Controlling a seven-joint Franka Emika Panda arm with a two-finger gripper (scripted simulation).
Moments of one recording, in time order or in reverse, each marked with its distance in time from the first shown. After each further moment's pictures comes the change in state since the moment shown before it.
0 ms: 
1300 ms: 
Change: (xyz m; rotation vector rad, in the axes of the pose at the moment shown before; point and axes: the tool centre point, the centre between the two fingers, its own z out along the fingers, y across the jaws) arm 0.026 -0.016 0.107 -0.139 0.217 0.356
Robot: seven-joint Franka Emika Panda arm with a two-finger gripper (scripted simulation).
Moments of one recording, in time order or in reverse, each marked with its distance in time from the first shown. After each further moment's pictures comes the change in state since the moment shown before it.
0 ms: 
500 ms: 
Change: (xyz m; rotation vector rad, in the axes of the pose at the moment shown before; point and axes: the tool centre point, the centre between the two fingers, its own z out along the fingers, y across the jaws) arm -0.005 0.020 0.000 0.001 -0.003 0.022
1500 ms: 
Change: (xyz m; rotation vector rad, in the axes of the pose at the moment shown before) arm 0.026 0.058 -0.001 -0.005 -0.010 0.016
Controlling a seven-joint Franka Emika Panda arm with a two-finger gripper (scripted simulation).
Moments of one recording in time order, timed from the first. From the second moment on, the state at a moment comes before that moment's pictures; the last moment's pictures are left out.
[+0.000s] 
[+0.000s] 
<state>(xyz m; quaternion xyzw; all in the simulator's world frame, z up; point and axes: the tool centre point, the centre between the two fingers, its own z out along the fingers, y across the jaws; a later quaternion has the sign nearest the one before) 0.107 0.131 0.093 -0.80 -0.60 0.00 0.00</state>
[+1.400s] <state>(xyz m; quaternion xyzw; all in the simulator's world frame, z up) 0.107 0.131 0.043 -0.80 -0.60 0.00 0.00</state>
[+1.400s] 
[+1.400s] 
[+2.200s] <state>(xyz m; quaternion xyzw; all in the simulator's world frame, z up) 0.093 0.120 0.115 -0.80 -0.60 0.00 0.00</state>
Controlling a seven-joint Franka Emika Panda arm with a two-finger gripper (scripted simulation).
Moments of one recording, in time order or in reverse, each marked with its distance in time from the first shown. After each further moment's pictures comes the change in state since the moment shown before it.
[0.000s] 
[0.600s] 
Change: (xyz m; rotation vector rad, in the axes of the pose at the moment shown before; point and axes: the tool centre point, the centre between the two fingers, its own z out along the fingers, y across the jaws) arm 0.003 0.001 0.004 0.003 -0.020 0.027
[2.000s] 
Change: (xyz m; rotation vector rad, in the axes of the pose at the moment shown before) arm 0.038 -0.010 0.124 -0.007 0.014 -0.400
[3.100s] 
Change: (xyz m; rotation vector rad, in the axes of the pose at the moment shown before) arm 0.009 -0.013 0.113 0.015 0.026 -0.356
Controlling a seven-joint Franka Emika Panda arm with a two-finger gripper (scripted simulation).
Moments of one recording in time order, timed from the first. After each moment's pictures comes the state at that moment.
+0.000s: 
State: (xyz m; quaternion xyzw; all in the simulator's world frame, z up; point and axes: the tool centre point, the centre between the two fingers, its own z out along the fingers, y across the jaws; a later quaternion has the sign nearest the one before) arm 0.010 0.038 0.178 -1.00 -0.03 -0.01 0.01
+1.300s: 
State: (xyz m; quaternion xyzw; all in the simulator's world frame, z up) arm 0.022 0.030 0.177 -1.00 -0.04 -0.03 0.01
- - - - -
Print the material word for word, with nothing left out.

Controlling a seven-joint Franka Emika Panda arm with a two-finger gripper (scripted simulation).
Moments of one recording, in time order or in reverse, each marked with its distance in time from the first shown. After each further moment's pictures comes the change in state since the moment shown before it.
0 ms: 
1300 ms: 
Change: (xyz m; rotation vector rad, in the axes of the pose at the moment shown before; point and axes: the tool centre point, the centre between the two fingers, its own z out along the fingers, y across the jaws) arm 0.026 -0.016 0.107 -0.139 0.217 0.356
Robot: seven-joint Franka Emika Panda arm with a two-finger gripper (scripted simulation).
Moments of one recording, in time order or in reverse, each marked with its distance in time from the first shown. After each further moment's pictures comes the change in state since the moment shown before it.
0 ms: 
500 ms: 
Change: (xyz m; rotation vector rad, in the axes of the pose at the moment shown before; point and axes: the tool centre point, the centre between the two fingers, its own z out along the fingers, y across the jaws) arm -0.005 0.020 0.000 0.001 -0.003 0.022
1500 ms: 
Change: (xyz m; rotation vector rad, in the axes of the pose at the moment shown before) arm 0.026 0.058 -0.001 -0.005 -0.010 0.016
Controlling a seven-joint Franka Emika Panda arm with a two-finger gripper (scripted simulation).
Moments of one recording in time order, timed from the first. From the second moment on, the state at a moment comes before that moment's pictures; the last moment's pictures are left out.
[+0.000s] 
[+0.000s] 
<state>(xyz m; quaternion xyzw; all in the simulator's world frame, z up; point and axes: the tool centre point, the centre between the two fingers, its own z out along the fingers, y across the jaws; a later quaternion has the sign nearest the one before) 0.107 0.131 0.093 -0.80 -0.60 0.00 0.00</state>
[+1.400s] <state>(xyz m; quaternion xyzw; all in the simulator's world frame, z up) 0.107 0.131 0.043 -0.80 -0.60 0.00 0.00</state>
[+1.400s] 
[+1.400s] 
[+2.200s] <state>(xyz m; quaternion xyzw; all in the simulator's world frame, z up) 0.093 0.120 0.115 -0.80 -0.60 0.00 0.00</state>
Controlling a seven-joint Franka Emika Panda arm with a two-finger gripper (scripted simulation).
Moments of one recording, in time order or in reverse, each marked with its distance in time from the first shown. After each further moment's pictures comes the change in state since the moment shown before it.
[0.000s] 
[0.600s] 
Change: (xyz m; rotation vector rad, in the axes of the pose at the moment shown before; point and axes: the tool centre point, the centre between the two fingers, its own z out along the fingers, y across the jaws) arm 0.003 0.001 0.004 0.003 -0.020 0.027
[2.000s] 
Change: (xyz m; rotation vector rad, in the axes of the pose at the moment shown before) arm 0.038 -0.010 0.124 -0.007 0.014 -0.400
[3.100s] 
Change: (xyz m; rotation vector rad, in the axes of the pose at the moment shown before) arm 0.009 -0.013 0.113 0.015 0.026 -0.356
Controlling a seven-joint Franka Emika Panda arm with a two-finger gripper (scripted simulation).
Moments of one recording in time order, timed from the first. After each moment's pictures comes the state at that moment.
+0.000s: 
State: (xyz m; quaternion xyzw; all in the simulator's world frame, z up; point and axes: the tool centre point, the centre between the two fingers, its own z out along the fingers, y across the jaws; a later quaternion has the sign nearest the one before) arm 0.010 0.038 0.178 -1.00 -0.03 -0.01 0.01
+1.300s: 
State: (xyz m; quaternion xyzw; all in the simulator's world frame, z up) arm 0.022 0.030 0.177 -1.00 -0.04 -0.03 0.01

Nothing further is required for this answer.